The bloc is lifting Covid-19 restrictions on travelers from an additional eight countries and territories.
European Union diplomats have just agreed to allow non-essential travel from Hong Kong, Macau, and Taiwan into the 27-state bloc, putting them on a “white list” of epidemiologically safe places to be reviewed every two weeks. The trio now joins six other jurisdictions in the Asia-Pacific region that are already on the list, namely Australia, Japan, New Zealand, Singapore, South Korea, and Thailand. The decision was made at a meeting yesterday in Brussels, and Albania, North Macedonia, Serbia, Lebanon, and the United States were also accepted as new entrants. The United Kingdom was conspicuously left out, with officials citing their concerns over the surge of infections involving the Delta variant. To be included on the white list, countries or regions must have recorded less than 75 coronavirus cases per 100,000 people over the past 14 days.

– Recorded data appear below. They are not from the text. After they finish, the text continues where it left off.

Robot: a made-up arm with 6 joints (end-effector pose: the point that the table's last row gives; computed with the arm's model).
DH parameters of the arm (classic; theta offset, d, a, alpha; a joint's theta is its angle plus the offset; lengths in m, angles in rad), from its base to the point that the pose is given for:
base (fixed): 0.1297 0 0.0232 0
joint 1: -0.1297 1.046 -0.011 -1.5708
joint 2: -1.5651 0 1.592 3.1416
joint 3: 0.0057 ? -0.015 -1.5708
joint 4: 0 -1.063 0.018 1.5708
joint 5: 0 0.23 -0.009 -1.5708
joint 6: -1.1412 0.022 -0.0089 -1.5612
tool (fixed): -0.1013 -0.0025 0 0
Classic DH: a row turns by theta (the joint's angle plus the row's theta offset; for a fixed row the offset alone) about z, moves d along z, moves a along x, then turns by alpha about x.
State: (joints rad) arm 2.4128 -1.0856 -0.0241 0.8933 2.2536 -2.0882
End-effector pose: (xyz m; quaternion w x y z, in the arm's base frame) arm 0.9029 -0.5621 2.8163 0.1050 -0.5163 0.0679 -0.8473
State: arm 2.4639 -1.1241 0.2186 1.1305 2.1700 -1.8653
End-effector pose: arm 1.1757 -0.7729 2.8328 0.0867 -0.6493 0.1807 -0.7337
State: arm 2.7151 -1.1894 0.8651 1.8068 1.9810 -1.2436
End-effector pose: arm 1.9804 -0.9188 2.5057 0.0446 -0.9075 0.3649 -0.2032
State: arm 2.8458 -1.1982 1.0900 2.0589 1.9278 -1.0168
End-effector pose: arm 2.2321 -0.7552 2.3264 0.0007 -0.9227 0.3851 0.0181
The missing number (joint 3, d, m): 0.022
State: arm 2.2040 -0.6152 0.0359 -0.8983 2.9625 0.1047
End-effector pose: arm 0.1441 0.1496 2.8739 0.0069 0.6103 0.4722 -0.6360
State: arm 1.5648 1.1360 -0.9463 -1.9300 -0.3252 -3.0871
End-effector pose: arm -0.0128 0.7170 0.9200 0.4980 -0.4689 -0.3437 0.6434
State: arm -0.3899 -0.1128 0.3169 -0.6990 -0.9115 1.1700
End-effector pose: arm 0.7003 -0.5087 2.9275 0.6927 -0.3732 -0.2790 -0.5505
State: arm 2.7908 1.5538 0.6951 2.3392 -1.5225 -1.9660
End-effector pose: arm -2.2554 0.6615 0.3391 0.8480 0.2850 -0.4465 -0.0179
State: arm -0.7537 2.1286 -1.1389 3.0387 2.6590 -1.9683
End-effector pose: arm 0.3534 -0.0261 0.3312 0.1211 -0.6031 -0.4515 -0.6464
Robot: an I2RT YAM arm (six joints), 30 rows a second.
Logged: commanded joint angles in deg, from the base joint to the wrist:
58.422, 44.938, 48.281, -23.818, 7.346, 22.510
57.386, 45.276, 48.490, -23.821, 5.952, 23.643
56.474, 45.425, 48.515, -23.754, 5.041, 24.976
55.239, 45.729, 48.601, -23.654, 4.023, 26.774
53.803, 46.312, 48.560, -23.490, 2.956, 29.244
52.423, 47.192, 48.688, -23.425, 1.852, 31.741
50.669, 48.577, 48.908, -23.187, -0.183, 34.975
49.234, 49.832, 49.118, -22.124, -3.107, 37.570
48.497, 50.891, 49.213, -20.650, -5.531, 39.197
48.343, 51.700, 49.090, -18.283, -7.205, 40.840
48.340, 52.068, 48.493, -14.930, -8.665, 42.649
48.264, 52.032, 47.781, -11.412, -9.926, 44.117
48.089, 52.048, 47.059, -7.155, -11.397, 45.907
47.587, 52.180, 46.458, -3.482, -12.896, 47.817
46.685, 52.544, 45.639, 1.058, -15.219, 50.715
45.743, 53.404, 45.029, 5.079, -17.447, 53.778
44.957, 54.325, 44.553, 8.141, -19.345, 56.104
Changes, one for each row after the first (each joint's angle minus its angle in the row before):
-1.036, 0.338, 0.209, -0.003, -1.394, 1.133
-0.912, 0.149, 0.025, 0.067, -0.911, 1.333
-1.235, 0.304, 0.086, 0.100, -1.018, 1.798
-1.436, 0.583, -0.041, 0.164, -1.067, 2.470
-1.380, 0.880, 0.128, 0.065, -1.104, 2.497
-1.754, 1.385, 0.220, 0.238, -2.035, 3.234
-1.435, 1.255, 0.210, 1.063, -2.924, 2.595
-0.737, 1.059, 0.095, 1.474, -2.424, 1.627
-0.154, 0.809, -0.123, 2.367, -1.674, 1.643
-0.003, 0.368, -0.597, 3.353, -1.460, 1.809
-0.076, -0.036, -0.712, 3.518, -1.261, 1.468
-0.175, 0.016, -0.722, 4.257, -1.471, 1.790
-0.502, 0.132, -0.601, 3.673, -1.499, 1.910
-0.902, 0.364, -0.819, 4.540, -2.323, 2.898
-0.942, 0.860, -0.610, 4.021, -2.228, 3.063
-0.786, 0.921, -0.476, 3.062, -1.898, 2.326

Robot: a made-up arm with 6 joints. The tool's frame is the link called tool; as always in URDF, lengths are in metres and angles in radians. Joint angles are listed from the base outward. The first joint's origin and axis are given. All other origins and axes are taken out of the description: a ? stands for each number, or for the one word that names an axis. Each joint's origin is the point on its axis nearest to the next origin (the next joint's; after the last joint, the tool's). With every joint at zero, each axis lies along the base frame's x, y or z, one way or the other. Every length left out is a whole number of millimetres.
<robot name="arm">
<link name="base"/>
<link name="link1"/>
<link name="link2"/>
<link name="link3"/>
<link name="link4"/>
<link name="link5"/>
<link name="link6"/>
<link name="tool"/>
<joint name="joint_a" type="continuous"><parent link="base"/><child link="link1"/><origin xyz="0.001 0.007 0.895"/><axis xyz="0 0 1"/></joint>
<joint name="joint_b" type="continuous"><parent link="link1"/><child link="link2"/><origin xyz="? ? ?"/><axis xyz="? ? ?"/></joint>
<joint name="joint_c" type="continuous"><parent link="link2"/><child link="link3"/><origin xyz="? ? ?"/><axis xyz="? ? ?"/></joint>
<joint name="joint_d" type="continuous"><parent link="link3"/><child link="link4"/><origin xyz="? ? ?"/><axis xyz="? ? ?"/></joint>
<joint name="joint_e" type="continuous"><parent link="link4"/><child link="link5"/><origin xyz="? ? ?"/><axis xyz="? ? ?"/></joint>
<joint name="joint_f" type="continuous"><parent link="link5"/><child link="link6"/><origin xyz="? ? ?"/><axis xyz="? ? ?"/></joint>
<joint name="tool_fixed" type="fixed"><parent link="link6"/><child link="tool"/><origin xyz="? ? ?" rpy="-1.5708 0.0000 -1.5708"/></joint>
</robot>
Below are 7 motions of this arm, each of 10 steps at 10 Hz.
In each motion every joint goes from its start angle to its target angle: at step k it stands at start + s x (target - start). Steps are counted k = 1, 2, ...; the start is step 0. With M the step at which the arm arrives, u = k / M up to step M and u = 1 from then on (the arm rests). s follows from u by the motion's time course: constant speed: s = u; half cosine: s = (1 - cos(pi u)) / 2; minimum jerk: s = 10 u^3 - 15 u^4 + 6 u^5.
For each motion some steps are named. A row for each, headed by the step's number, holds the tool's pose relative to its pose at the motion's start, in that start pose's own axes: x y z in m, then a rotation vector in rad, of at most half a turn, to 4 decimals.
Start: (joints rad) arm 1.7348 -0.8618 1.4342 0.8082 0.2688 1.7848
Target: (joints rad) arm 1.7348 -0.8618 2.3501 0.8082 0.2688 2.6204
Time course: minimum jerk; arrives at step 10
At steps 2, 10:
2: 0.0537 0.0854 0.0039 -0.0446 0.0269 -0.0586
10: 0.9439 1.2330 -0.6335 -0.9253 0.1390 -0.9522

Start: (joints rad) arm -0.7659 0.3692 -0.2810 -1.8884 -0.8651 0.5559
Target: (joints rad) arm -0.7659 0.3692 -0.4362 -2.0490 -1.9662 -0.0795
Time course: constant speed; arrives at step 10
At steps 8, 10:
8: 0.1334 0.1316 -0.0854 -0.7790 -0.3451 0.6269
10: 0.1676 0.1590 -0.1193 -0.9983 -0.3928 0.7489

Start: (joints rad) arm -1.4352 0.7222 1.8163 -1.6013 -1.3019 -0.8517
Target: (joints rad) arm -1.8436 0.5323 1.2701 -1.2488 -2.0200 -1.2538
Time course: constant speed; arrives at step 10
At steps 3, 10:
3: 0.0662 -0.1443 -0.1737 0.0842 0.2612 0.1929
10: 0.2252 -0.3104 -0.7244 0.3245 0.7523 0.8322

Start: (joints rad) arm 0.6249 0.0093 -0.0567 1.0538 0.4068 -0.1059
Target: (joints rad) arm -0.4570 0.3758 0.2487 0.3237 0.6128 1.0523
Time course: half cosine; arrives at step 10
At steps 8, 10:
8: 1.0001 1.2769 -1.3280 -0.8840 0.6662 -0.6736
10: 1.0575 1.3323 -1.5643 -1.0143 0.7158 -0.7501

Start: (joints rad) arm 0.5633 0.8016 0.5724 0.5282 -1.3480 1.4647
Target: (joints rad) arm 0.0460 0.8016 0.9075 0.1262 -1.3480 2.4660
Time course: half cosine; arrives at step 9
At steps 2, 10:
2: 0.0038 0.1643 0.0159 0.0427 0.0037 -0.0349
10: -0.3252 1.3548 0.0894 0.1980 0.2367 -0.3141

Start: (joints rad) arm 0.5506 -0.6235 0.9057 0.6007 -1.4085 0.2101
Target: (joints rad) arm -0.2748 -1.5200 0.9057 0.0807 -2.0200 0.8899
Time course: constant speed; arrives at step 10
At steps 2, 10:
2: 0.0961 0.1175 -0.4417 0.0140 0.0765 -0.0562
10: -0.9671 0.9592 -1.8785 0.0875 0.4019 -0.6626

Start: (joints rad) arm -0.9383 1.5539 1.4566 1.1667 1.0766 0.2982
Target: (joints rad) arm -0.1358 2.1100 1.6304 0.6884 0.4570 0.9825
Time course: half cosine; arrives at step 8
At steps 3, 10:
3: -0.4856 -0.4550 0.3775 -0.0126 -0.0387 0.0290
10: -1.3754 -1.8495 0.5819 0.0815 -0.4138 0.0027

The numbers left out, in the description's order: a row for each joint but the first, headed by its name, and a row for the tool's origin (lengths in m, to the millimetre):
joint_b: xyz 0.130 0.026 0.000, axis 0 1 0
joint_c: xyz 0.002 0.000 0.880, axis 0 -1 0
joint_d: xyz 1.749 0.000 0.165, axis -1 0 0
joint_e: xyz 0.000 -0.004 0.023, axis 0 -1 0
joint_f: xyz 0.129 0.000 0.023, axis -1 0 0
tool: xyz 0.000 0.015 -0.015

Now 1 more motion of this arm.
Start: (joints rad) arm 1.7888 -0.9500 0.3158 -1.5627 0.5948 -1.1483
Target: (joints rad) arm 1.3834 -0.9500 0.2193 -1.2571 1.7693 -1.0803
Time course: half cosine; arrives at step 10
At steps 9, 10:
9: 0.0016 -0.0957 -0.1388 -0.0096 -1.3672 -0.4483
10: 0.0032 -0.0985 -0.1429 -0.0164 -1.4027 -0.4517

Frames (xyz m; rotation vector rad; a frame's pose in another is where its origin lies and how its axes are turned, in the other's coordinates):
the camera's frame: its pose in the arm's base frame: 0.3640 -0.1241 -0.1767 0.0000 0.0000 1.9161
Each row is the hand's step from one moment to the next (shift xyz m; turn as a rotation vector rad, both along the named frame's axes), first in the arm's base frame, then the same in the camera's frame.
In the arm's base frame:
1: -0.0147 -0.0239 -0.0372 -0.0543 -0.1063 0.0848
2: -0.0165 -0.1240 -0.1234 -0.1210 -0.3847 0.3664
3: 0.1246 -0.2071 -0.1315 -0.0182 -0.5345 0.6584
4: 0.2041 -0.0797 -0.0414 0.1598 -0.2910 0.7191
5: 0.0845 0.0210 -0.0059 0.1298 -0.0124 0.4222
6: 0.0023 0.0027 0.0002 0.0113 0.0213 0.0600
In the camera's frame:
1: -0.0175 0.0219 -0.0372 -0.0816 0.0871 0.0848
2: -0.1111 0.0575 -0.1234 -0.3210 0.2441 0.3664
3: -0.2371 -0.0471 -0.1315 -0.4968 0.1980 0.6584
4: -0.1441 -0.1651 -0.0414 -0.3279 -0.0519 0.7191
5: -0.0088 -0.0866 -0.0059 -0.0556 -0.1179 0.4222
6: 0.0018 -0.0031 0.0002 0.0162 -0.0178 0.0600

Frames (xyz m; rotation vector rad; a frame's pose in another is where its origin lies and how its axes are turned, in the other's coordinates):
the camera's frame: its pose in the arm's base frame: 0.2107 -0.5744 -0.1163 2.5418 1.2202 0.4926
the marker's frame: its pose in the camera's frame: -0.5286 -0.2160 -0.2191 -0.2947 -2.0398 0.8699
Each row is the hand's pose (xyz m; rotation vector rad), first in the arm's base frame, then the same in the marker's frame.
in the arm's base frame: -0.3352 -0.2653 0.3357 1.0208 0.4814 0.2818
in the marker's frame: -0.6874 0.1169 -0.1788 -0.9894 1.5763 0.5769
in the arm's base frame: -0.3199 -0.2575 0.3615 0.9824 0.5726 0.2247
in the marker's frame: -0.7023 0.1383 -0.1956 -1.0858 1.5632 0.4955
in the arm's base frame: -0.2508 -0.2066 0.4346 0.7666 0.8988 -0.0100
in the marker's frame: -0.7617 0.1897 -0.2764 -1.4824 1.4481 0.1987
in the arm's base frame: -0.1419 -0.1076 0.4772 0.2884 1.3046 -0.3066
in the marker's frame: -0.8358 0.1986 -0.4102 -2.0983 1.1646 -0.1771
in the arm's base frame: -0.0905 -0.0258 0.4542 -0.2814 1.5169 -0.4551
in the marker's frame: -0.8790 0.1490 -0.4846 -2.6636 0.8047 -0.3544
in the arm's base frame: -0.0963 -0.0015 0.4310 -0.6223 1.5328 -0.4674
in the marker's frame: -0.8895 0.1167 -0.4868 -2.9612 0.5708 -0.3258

When the updated list is approved, Brussels will issue a broad recommendation to exempt residents of those areas from a blanket travel ban first imposed in March 2020. But this is not legally binding as E.U. member states retain the right to determine their own entry rules, and can still require coronavirus testing or even quarantine for travelers from white list countries. Though the move was announced just in time for the summer holiday season, residents of Asia have little incentive to book a long-haul vacation to the continent. Two-way quarantine-free travel between the E.U. and Asia is not yet possible as no Asian countries or territories have so far negotiated travel bubbles with any of the bloc’s member states.
Current rules dictate that anyone arriving in Singapore from Europe must be quarantined for 21 days at a dedicated quarantine hotel. Hong Kong requires those returning from most E.U. countries to be in self-isolation for the same length of time, although residents who have been fully vaccinated will see their quarantine period shortened to 14 days.